• **What you are asked to do**
Return every line of the data below that includes the string "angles".
-------- Data section --------
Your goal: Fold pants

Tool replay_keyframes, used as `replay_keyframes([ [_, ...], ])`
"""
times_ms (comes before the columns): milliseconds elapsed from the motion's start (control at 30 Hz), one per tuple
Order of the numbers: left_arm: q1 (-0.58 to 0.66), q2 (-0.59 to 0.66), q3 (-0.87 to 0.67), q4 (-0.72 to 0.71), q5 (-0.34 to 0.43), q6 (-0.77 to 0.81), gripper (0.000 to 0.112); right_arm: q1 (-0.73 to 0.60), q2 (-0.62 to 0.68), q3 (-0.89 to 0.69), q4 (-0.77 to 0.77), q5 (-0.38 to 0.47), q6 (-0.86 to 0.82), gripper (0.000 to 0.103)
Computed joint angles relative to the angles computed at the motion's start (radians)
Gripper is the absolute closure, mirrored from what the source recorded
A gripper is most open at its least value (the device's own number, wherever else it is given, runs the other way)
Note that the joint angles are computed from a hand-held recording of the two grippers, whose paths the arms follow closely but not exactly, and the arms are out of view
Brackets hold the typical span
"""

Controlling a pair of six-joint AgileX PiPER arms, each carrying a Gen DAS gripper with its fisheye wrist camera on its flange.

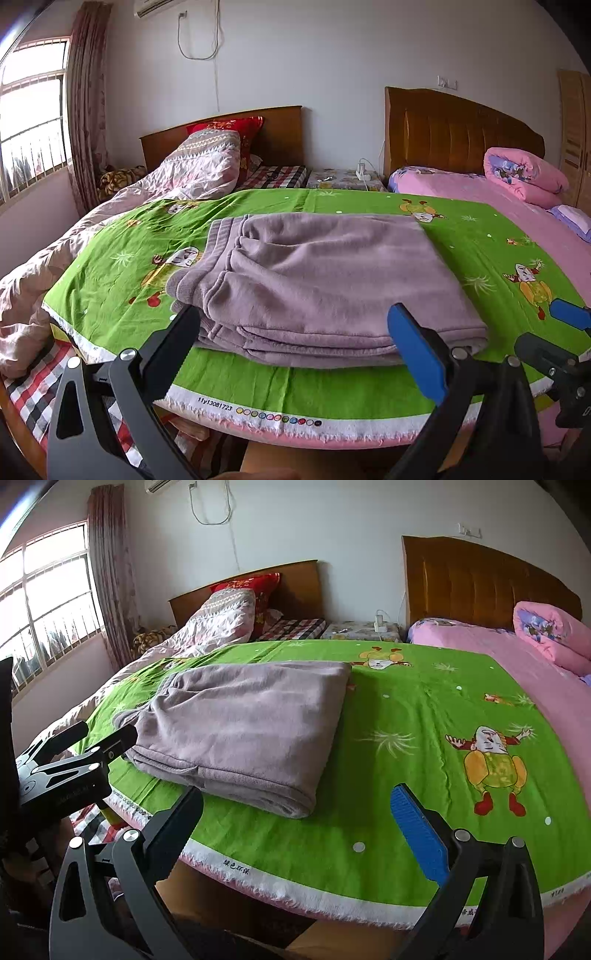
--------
• **Result of the task**
Computed joint angles relative to the angles computed at the motion's start (radians)
Note that the joint angles are computed from a hand-held recording of the two grippers, whose paths the arms follow closely but not exactly, and the arms are out of view

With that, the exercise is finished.